*Your assignment*.
Find the lines below that contain the string "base". Copy each one.

*Record excerpts*.
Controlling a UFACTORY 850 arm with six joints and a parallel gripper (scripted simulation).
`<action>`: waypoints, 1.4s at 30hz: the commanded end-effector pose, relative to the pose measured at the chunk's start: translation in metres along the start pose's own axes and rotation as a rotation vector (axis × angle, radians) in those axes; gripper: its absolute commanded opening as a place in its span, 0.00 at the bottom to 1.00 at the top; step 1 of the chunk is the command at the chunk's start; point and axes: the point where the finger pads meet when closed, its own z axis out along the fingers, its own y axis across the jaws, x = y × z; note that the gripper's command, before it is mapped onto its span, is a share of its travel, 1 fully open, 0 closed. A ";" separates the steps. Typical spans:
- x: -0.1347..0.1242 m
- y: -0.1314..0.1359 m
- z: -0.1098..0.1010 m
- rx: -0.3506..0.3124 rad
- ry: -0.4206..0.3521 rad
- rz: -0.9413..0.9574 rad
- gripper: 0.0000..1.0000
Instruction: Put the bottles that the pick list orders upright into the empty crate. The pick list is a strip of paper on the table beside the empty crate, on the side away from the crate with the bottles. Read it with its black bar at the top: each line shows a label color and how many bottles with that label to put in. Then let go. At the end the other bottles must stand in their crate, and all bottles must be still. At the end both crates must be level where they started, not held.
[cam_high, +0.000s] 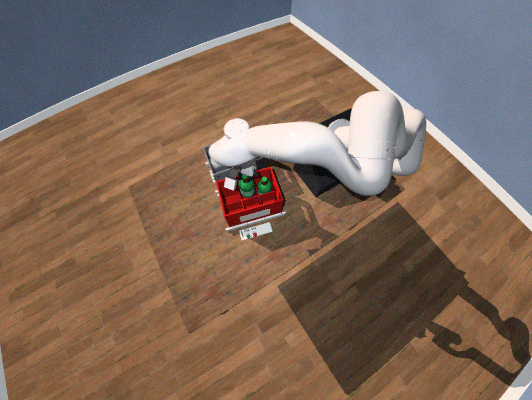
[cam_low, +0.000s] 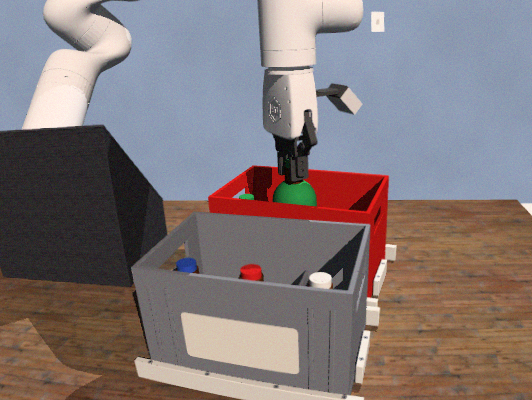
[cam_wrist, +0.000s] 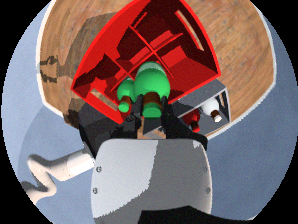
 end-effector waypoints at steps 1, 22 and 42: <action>0.001 0.001 0.004 -0.002 0.001 -0.001 0.00; 0.001 0.001 0.023 -0.002 0.001 -0.001 0.00; 0.001 0.001 0.038 -0.002 0.001 -0.001 0.00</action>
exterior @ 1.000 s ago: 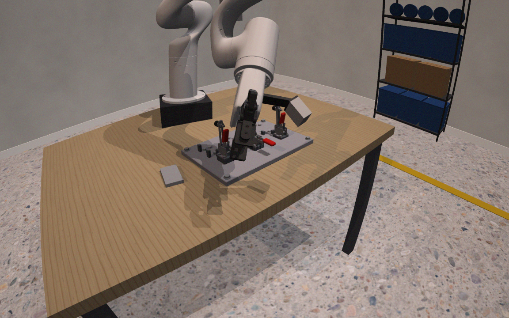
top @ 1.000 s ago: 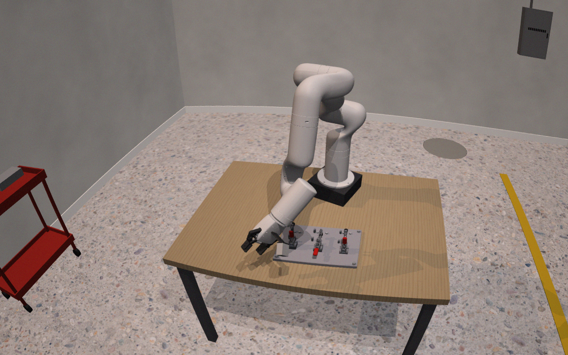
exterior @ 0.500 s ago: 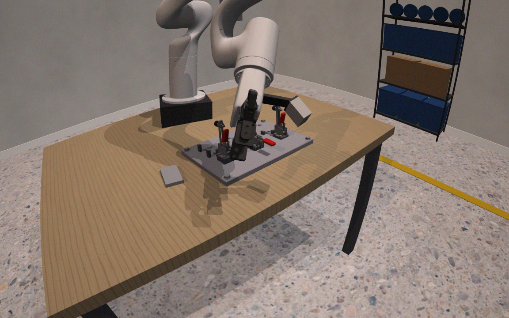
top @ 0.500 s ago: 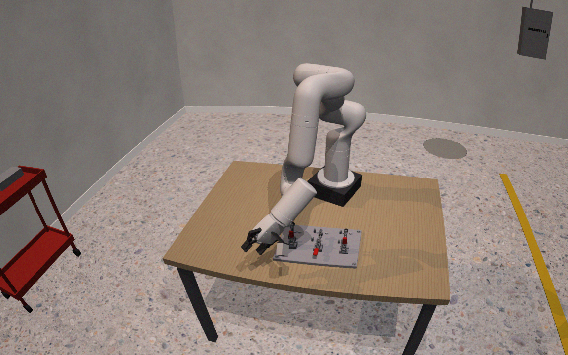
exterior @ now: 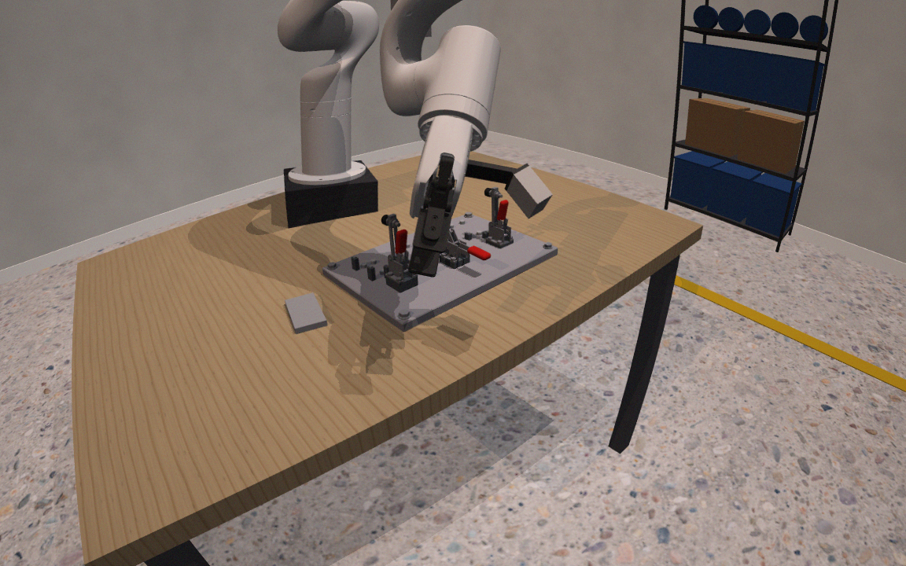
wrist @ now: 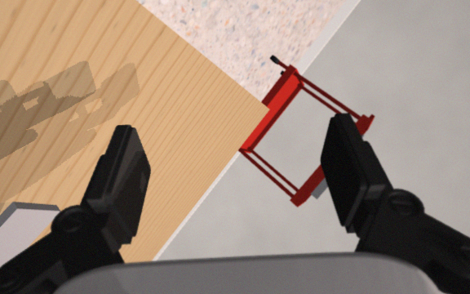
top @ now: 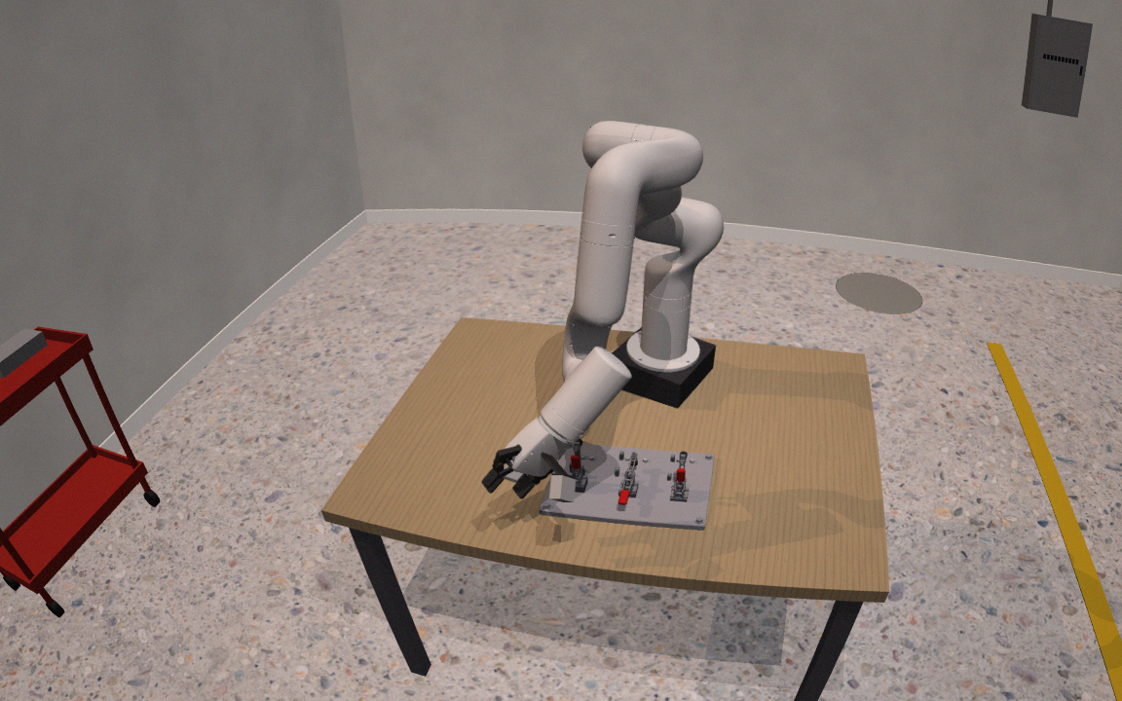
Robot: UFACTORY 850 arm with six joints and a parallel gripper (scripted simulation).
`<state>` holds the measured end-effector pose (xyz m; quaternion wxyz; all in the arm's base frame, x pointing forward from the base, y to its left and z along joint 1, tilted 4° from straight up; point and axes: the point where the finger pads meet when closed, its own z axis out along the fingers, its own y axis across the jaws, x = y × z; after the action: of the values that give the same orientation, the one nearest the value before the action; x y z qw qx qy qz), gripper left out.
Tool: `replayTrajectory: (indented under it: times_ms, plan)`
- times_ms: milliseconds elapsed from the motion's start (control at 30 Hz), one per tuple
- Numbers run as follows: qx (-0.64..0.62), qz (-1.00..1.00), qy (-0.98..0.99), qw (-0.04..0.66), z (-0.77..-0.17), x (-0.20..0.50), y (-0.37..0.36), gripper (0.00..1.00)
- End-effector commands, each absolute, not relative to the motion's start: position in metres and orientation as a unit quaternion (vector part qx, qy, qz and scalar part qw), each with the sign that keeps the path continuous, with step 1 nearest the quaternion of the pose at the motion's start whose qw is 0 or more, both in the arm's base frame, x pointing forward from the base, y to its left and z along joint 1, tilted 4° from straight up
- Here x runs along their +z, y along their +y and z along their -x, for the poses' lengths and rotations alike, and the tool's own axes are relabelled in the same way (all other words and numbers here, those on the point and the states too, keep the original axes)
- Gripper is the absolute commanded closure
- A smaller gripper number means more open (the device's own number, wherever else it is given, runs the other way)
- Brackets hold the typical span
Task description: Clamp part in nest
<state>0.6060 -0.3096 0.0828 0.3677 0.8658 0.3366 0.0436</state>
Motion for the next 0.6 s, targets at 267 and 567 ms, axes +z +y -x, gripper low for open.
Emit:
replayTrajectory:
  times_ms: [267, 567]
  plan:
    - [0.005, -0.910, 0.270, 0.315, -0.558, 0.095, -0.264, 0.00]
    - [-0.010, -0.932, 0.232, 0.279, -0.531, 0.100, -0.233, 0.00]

*Completed task*.
`<state>` holds the measured end-effector pose (xyz m; quaternion wxyz; all in the arm's base frame, x pointing forward from the base, y to its left and z along joint 1, tilted 4° from straight up; point and axes: the point where the finger pads meet when closed, its own z axis out along the fingers, its own y axis across the jaws, x = y × z; after the action: of the values that give the same orientation, the one nearest the value before the action; x y z qw qx qy qz), gripper left out.
- End-effector commands, each absolute, not relative to the motion's start: position in metres and orientation as a unit quaternion (vector part qx, qy, qz and scalar part qw), each with the sign that keeps the path continuous, with step 1 nearest the quaternion of the pose at the motion's start whose qw is 0 or more, both in the arm's base frame, x pointing forward from the base, y to its left and z along joint 1, tilted 4° from straight up

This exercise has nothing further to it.